%%
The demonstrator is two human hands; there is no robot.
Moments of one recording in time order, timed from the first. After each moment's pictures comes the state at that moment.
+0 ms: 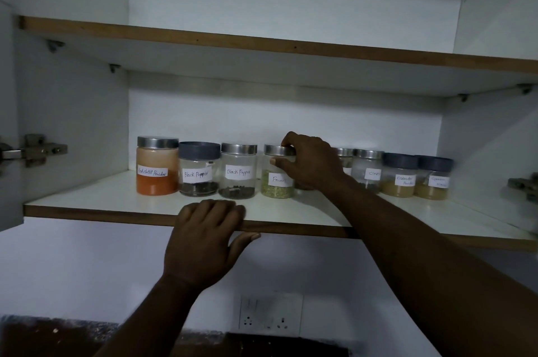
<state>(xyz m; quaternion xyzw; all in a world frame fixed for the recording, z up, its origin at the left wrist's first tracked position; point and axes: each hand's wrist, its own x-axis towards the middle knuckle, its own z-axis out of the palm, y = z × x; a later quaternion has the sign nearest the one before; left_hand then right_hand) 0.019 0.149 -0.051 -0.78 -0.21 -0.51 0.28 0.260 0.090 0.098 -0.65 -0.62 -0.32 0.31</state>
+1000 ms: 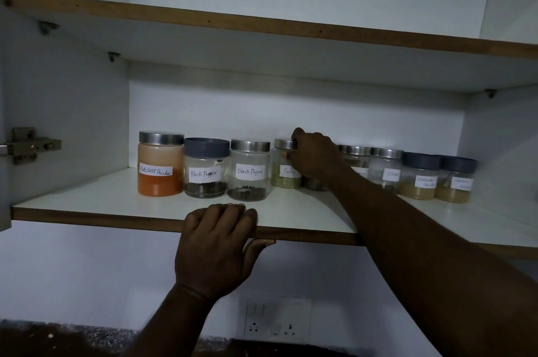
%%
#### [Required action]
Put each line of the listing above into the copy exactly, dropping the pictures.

#### [Completed exercise]
The demonstrator is two human hands; there is no robot.
Moments of one recording in time order, timed from the first. After each moment's pictures comes the state at that moment.
+0 ms: 
<state>(xyz m; quaternion xyzw; all in a world frame fixed for the recording, z up, its origin at the left wrist's first tracked position; point and axes: each hand's wrist, its own x-axis towards the middle knuckle, its own z-axis out of the palm, y = z × x; a later quaternion has the sign nearest the one before; left_hand then right_hand) 0.019 0.149 -0.051 -0.78 -0.21 -0.51 0.28 0.260 0.090 0.098 -0.65 -0.62 -0.32 0.31</state>
+1000 ms: 

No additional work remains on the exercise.